Filesystems pecularities

Revision as of 11:23, 17 February 2021 by Adrian (talk | contribs) (Added btrfs workaround with nocow)
(diff) ← Older revision | Latest revision (diff) | Newer revision → (diff)

"All filesystems are equal, but some filesystems are more equal than others."

This page describes how different filesystems affect the CRIU dump (and restore) process.

BTRFSEdit

When we stat() a file we can get on which device it resides by checking the st_dev value. However, kernel exposes the device value in some more places. In particular, the device is shown in the /proc/$pid/[mounts|mountinfo] files and in the /proc/$pid/s?maps ones. Moreover, the sock-diag subsystem recently added into the kernel, reveals the device (and inode) on which a unix socket is bound.

The problem with btrfs is that it substitutes the real device number with a virtual one in the stat() system call. And once we get this value we cannot compare it to any other device number obtained from other sources, they will always differ (these virtual device numbers are unique).

In order to address this issue, CRIU performs path-to-device resolution in user-space by analysing the information obtained from the /proc/$pid/mountinfo files. The routine in question is mount.c:phys_stat_resolve_dev().

BTRFS WorkaroundEdit

One possible workaround to use BTRFS in combination with CRIU is to disable copy on write (COW). During the discussion in https://github.com/containers/podman/issues/9318 one workaround to use Podman's checkpoint/restore support was: chattr +C /var/lib/containers

NFSEdit

In Linux files have an attribute called st_nlink -- the amount of names the file has. When a file is removed (which is done with the unlink system call) this counter is decremented and, if it hits zero, the file itself can be removed from disk. Not "is removed", but "can be removed", since the file can be held opened while someone unlinks one. In the latter case the physical removal of the file is delayed till the file is closed.

NFS does special handing in case the nlink value is about to hit zero. The thing is -- if NFS client would send the last unlink request to the server, the latter would just go and kill the file physically, since it doesn't "know" that someone holds this file opened (this information is owned by the client). Instead, client marks the file as "to be deleted on close" and doesn't perform the last nlink decrement immediately. And only when the file is closed and the mentioned flag is seen, the last unlink is sent to the server. And one more thing -- to prevent naming collisions (in simple words -- open() by the old name shouldn't file this old file) NFS also renames the file, giving it a special name ".nfsXXX" where XXX is some unique identifier. This trick is called "NFS silly rename".

How does this affect CRIU? In the article "How hard is it to open a file?" it's said, that CRIU should be able to dump and restore files, that are unlinked, but opened. Briefly: if a file is such, CRIU cannot just save the file's path, as once dumped tasks are killed, the fill would stop existing. So CRIU takes these files into the images. But on NFS there's no such thing as "unlinked" file -- it prevents the nlink count from dropping to zero. For CRIU all NFS files look as alive ones.

To handle this, CRIU checks that a file it dumps resides on NFS (this is simply by checking the statfs's fs_type field). If the file is such CRIU then checks its name to be the silly-renamed one. If both checks succeed the file is treated as "opened and unlinked" one. The code in question is the files-reg.c:nfs_silly_rename().

AUFSEdit

AUFS is not (yet) upstream, but Docker guys use one, so does CRIU.

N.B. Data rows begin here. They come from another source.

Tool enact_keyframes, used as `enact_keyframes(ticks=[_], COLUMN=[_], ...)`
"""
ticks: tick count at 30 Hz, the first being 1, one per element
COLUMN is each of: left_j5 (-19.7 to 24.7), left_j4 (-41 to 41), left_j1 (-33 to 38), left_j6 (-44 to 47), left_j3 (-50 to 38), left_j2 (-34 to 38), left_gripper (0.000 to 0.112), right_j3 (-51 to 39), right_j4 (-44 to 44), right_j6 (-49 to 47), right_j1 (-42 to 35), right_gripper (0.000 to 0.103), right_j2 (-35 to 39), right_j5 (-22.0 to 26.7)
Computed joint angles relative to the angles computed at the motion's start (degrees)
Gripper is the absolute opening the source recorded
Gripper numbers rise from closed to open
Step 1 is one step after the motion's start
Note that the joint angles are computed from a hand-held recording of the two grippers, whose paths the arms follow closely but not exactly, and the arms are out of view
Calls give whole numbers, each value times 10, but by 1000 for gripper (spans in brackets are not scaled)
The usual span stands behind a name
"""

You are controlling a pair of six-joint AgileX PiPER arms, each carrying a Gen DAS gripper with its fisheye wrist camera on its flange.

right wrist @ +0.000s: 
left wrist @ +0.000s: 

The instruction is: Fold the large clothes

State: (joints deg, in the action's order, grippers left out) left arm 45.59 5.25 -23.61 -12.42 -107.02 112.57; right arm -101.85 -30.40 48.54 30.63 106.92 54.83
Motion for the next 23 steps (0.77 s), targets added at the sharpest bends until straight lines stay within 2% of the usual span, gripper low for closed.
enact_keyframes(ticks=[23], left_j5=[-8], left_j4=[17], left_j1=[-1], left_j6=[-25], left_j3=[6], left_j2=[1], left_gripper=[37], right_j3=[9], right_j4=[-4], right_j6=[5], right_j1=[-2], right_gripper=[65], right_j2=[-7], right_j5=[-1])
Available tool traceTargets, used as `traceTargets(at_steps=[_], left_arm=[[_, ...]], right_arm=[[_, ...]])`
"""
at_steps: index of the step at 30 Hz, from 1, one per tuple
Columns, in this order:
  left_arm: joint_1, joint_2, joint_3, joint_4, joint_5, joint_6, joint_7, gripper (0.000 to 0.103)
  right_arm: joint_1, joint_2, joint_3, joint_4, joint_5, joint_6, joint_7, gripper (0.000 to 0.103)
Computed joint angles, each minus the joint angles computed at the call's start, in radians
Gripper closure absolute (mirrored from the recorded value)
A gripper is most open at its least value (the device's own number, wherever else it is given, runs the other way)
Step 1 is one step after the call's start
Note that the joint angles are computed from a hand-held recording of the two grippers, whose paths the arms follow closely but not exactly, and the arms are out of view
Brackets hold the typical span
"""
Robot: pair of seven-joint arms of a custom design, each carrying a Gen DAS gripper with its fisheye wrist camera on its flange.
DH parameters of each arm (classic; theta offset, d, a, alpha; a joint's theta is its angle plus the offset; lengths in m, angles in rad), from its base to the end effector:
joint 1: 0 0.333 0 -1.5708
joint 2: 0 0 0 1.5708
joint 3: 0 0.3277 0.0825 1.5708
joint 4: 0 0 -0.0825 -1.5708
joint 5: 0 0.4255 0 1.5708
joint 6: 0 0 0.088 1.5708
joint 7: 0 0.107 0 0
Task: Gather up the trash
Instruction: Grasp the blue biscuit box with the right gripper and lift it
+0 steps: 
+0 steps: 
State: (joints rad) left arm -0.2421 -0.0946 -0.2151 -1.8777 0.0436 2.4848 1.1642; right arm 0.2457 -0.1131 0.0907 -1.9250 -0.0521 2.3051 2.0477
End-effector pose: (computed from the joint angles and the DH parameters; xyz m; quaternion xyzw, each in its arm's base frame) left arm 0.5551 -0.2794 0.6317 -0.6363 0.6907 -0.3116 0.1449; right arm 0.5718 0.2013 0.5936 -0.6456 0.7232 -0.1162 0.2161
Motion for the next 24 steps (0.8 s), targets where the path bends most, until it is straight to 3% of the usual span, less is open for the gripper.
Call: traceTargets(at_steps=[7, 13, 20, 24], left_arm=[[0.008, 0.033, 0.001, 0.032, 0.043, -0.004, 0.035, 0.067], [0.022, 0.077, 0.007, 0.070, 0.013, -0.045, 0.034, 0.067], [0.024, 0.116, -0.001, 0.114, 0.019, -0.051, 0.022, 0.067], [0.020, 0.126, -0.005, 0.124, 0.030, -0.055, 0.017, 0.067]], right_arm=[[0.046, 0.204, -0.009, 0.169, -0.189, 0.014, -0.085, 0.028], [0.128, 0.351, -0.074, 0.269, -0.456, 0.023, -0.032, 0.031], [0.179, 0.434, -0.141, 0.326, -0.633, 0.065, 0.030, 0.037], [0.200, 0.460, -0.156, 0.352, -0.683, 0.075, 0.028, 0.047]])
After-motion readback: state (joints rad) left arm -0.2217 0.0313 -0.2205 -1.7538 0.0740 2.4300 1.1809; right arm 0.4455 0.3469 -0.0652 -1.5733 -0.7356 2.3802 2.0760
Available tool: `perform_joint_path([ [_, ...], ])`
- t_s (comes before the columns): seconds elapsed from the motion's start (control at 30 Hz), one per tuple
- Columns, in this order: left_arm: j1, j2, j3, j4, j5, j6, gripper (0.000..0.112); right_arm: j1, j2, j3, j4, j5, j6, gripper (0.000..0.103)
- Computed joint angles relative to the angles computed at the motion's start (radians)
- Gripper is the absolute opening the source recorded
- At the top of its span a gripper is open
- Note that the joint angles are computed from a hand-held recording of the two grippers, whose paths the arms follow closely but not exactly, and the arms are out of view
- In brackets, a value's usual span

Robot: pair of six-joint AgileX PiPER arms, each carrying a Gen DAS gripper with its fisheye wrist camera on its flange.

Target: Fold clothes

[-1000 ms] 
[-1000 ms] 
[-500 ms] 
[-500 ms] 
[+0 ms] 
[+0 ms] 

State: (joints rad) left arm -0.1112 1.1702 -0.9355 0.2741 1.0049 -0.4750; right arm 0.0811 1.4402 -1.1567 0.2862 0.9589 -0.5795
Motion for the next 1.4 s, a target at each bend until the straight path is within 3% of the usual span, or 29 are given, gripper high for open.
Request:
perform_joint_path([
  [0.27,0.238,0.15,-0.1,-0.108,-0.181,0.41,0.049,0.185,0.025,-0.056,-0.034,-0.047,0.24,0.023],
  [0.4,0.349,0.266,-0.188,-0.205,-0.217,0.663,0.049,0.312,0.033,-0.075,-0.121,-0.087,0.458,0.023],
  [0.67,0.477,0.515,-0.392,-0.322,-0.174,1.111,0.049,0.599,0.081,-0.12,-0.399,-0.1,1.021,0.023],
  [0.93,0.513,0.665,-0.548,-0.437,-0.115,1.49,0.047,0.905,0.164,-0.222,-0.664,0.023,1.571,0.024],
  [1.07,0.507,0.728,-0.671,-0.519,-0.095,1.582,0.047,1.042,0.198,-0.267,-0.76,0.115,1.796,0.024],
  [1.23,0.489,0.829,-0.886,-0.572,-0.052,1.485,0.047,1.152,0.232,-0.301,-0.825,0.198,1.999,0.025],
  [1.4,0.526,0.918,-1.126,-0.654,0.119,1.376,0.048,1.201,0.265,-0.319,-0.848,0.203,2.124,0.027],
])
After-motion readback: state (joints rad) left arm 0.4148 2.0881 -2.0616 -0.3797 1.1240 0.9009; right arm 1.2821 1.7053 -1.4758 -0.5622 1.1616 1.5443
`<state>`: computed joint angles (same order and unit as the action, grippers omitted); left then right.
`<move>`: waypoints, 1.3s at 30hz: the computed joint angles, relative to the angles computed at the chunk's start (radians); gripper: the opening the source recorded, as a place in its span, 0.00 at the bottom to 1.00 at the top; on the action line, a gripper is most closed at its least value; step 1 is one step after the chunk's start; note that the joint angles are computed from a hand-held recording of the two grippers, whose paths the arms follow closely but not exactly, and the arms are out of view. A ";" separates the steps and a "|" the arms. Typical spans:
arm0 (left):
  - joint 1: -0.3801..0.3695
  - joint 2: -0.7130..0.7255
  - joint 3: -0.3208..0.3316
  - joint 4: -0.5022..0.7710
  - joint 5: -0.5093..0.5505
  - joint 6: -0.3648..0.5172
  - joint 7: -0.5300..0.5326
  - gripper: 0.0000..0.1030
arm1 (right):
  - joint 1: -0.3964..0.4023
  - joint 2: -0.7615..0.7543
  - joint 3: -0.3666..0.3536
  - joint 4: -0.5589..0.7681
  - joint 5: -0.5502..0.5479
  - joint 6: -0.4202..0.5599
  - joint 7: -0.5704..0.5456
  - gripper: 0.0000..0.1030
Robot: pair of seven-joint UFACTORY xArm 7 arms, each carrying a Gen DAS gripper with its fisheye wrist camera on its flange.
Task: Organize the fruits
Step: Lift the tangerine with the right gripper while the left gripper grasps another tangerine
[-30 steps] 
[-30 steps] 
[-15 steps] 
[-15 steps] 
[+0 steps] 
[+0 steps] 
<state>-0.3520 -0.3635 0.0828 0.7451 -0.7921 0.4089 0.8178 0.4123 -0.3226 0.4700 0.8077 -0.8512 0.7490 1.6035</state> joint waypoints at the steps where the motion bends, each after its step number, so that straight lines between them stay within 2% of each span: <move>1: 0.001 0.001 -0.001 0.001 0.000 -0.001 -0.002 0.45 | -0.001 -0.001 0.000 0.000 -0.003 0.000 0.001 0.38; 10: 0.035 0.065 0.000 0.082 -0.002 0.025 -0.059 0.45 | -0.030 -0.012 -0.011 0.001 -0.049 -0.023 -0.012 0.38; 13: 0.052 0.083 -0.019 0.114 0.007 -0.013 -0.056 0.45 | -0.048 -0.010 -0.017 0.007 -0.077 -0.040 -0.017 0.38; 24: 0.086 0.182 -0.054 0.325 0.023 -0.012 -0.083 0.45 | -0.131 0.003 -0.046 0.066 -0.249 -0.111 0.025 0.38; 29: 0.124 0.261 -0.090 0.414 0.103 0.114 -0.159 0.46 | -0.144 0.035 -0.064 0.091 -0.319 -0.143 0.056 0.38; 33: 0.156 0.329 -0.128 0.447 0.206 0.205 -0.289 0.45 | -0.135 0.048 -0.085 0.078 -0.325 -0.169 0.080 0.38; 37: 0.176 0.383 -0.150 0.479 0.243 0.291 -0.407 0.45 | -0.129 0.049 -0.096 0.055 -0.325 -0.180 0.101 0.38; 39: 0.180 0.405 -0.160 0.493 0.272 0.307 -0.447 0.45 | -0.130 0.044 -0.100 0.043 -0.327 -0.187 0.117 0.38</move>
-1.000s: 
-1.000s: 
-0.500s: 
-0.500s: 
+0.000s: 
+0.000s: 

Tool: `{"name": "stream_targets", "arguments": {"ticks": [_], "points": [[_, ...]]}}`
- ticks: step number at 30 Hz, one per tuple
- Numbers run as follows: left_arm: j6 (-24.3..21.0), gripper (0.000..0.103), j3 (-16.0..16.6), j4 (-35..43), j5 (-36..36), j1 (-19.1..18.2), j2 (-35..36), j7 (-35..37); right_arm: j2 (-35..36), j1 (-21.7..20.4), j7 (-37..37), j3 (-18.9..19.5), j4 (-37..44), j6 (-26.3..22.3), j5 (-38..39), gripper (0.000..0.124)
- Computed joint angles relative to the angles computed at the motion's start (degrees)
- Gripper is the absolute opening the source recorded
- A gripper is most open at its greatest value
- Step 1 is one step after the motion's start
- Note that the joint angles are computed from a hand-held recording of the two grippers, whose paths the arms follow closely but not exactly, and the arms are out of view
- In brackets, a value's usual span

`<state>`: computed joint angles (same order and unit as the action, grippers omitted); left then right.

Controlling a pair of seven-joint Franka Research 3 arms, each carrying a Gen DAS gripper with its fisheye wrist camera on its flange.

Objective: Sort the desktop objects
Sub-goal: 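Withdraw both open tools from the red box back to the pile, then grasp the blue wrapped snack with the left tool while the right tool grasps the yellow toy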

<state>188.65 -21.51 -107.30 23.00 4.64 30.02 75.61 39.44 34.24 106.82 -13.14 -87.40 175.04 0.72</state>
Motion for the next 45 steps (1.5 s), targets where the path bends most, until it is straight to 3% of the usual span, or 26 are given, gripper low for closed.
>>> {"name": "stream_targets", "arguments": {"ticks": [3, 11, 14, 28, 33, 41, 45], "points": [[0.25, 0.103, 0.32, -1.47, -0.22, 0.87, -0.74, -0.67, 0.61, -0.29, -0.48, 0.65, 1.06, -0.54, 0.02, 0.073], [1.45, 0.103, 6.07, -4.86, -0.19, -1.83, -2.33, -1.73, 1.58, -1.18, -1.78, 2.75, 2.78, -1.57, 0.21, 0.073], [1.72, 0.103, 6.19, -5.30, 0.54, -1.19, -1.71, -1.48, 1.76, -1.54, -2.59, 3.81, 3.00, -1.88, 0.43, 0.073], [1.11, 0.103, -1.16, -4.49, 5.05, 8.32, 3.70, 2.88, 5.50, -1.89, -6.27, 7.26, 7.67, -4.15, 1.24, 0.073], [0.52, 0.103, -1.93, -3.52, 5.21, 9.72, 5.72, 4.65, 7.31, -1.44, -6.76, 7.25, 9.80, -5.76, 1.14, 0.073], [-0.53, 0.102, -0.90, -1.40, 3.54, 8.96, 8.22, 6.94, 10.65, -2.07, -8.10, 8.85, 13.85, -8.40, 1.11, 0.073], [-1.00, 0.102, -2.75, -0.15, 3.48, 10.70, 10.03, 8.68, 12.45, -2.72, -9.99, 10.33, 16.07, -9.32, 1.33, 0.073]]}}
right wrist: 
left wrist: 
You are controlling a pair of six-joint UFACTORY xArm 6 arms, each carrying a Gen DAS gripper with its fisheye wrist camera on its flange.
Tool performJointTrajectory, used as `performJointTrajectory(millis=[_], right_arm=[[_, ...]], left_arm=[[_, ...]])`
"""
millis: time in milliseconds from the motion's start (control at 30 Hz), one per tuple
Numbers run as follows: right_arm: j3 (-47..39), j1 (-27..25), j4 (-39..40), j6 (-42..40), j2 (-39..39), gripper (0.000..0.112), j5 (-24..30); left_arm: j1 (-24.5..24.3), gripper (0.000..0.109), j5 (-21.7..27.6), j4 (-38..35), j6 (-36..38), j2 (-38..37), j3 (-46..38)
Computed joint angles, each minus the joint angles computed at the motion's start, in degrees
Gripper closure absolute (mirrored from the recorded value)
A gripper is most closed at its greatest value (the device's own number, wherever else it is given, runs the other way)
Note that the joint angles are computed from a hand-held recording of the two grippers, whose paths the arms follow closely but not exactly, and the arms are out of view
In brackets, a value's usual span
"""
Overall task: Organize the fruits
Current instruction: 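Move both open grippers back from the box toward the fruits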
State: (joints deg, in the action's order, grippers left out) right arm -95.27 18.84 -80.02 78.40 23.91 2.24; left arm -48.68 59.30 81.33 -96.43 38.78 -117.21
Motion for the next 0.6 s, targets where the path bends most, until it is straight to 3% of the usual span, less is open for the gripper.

This FS has a strange BUG -- when we execv some file on it, and then check for /proc/$pid/maps or .../smaps files or links in the .../map_files/ directory, we would note, that those mappings, that correspond to the executed file are seen under "wrong" paths.

How wrong are these paths? AUFS joins several subdirectories into one, all these subdirs are called branches. And the file seen inside AUFS by one path "really" has some other one -- the path by the file is seen in the respective branch. So in proc in these strange cases we would see the path from branch, instead of the path, by which the file is seen in AUFS.

This is problematic, since CRIU needs to know the path by which the file was accessed inside AUFS in order to properly restore one. To fix this, CRIU checks that there's an AUFS mount in the game, reads the branches info from sysfs, and then, when meets an AUFS file in mappings, check for the path to belong to one of the branches and "fixes" one. This has sits in the sysfs_parse.c:fixup_aufs_vma_fd.